I think that happened to me a long time ago on a server, which is why I'm always nervous doing it.
THOUGH thanks to ML I'll never have another RAID 5 array, so no need to worry!
It doesn't do that for any other RAID level?
And I am assuming RAID 5 of SSDs wouldn't do that?
-
@BRRABill SSDs do suffer from mechanically induced failed like Winchester drives.
-
RAID 6 induces even more immediate wear and tear so is even more likely to kill off a second drive at the time of drive replacement PLUS has one extra drive to have fail but can withstand losing one additional drive so is dramatically safer overall.
-
@scottalanmiller said:
@BRRABill SSDs do suffer from mechanically induced failed like Winchester drives.
Is the rate the same? Or is this a random (but common) thing?
-
@BRRABill said:
@scottalanmiller said:
@BRRABill SSDs do suffer from mechanically induced failed like Winchester drives.
Is the rate the same? Or is this a random (but common) thing?
Sorry that was a typo. SSDs do NOT suffer mechanically induced failure.
-
Oh. Phew.
What is the point of RAID if that happens?
That's it. I'm quitting IT.
I've had enough.
-
@BRRABill not much point to RAID 5, that's what we've been saying for years. By 2009 it was so dangerous that it was actually worse in most cases than doing nothing at all.
-
Well this server is from well before 2009.
It's a miracle nothing has happened yet.
-
That is indeed pretty old.
-
I'm not going to say exactly HOW old because I've not sure I can take any more heads shaking at me this month. LOL.
-
@BRRABill said:
0 anxiety scale because that kind of stuff always makes me nervous. Anyway, no problem, I have spare drives on the shelf ready to go. I pull out the
In complete honesty I will admit that one time I was cold swapping a failed drive in a proliant dl360G5 and replaced the wrong one. Fortunately the server wouldnt even boot and I was able to power it down, sort it out and bring it back up.

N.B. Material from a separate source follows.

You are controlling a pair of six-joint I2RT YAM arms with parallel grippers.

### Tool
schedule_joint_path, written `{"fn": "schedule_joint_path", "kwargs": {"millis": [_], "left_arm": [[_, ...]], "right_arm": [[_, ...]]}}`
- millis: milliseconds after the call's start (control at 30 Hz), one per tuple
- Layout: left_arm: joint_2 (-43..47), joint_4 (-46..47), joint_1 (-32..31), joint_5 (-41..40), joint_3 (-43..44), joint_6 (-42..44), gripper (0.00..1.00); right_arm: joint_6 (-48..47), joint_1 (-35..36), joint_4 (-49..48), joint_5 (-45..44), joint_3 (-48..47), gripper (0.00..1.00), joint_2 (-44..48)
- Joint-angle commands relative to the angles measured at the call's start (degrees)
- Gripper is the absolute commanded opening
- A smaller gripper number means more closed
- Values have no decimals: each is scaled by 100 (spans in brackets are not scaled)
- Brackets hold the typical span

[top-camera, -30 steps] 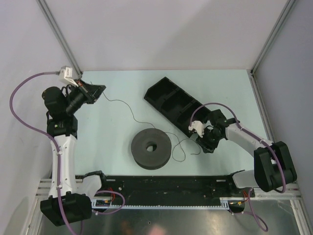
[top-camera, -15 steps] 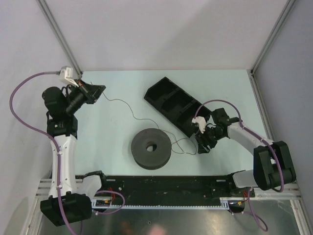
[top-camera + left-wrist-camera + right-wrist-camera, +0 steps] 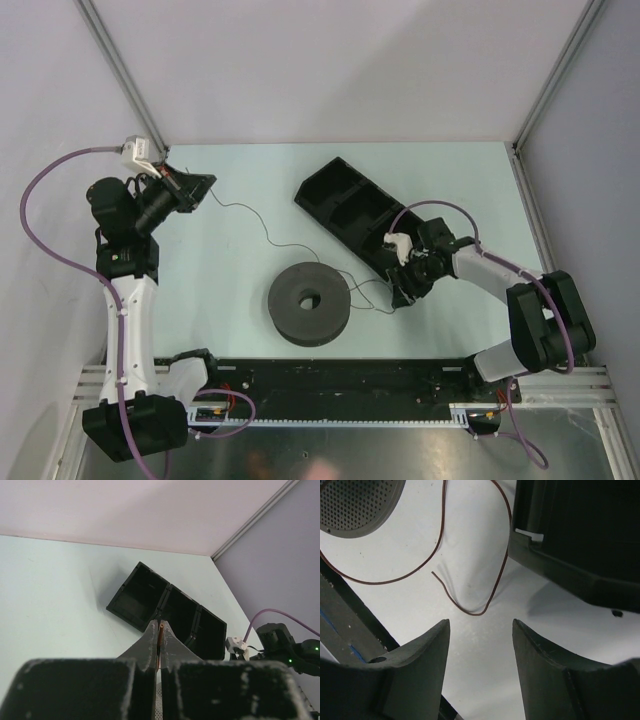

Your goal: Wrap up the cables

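Observation:
The cable [image 3: 268, 238] is a thin dark wire running from my left gripper [image 3: 207, 187] across the table to the dark grey spool [image 3: 290, 305], then on in loose loops to the right. In the left wrist view my left gripper [image 3: 160, 626] is shut on the cable's coppery end [image 3: 161, 632]. My right gripper [image 3: 400, 296] sits low between the spool and the black tray [image 3: 345, 205]. In the right wrist view it [image 3: 480, 625] stands open with nothing between its fingers, and a cable loop [image 3: 476, 613] and free end lie just ahead of the tips.
The black three-compartment tray [image 3: 580, 545] lies diagonally, close to the right of my right gripper. The spool's perforated flange [image 3: 355, 502] shows ahead on the left. A black rail [image 3: 340, 375] runs along the near table edge. Grey walls close in the back and sides.
My right gripper has moved left toward the tray's near end and the cable loops, and stands wider open than a second ago. The loops have shifted and shrunk. The left arm has not moved.

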State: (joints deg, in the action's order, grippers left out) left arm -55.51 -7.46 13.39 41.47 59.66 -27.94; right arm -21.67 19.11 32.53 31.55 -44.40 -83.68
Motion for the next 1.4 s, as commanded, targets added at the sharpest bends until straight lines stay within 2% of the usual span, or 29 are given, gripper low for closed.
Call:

Since then I will never run a server without the backplane kit and hot swappable drive caddies with the status indicator LED.
-
@BRRABill Sounds like a situation I had to deal with last year where an organization was running Dell PowerEdge 2950 Gen II pizza boxes. I tried reasoning with them explaining that 9 year old servers should not be production machines for mission critical systems. They didn't seem to care about business continuity until they started failing.
-
@drewlander said:
@BRRABill Sounds like a situation I had to deal with last year where an organization was running Dell PowerEdge 2950 Gen II pizza boxes. I tried reasoning with them explaining that 9 year old servers should not be production machines for mission critical systems. They didn't seem to care about business continuity until they started failing.

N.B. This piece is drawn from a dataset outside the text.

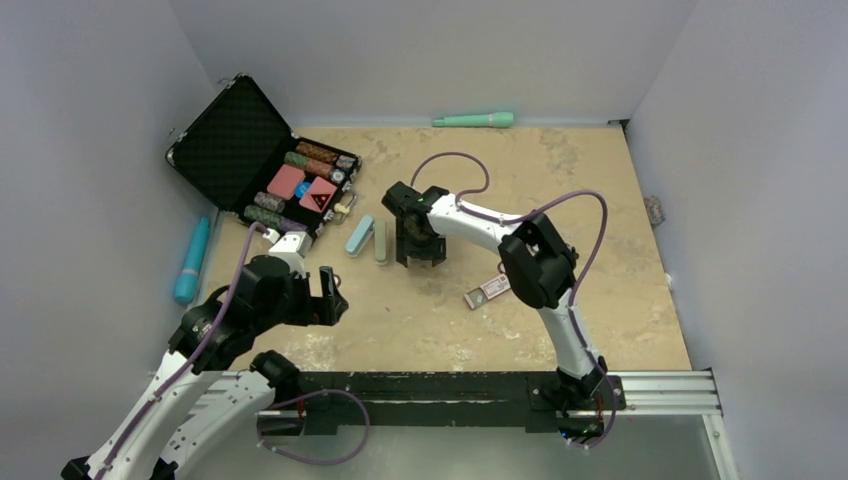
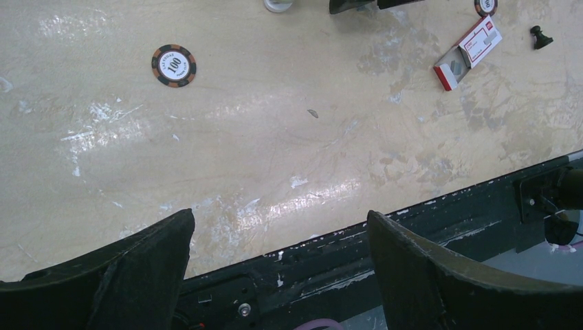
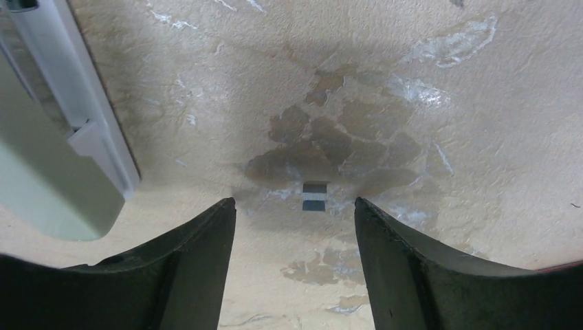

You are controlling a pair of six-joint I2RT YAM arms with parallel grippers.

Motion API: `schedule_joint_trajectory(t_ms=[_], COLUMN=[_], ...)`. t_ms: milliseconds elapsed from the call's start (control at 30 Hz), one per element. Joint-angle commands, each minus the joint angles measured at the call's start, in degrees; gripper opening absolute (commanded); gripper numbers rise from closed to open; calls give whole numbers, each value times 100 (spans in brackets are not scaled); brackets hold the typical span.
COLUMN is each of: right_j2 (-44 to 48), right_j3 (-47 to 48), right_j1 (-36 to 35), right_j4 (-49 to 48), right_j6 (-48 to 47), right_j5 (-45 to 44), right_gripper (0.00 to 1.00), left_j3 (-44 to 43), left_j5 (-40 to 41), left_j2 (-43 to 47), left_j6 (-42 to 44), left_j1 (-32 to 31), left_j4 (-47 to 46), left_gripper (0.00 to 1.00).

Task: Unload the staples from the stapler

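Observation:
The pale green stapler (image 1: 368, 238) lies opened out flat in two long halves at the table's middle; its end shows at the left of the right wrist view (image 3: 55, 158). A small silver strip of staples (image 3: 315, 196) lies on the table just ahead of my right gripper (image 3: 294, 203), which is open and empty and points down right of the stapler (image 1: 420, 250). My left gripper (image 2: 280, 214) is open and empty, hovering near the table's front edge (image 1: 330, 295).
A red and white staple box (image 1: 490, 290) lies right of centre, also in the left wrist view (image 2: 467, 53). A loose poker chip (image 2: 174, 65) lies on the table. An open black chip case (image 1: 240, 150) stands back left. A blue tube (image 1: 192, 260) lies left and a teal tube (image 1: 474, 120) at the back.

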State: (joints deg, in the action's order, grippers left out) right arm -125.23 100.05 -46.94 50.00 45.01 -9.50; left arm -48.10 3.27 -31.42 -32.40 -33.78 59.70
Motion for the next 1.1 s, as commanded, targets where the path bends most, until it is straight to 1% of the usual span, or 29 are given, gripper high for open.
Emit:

This was a PowerEdge 2800. I've been kind of proud of the fact that I kept these things up and running for so long. And considering the low RAM and age, they still run awesome.
BUT ... like I said it's a miracle that things haven't gone south quicker. The second drive that failed was a replacement drive, which of course was not new.
Key point, as in anything, is to always have a good backup.
-
We once had a set of Compaq Proliant 800s that made it a decade without failing. They were all retired effectively still healthy - just old and worthless.
-
@scottalanmiller said:
We once had a set of Compaq Proliant 800s that made it a decade without failing. They were all retired effectively still healthy - just old and worthless.
That's about where we are. I've hung lucky mementos in there, and am hoping for the best.
I actually have a construction paper good luck charm a vendor's wife once gave me a long time ago (before these servers even) that's actually hanging in there. It has done it's job pretty good so far.
-
True story. Right after I posted that last post, I went into the server room to take a picture of this paper good luck charm. On the way back down the hall, the building's power went out, and has been out the past 3 hours. This week is just AWESOME!
Anyway, here is the picture:
Note the failed DELL right below it.
It did its job for many years, though. No complaints.
-
P.S. If anyone can read that, and it DOESN'T say good luck, please don't let me know.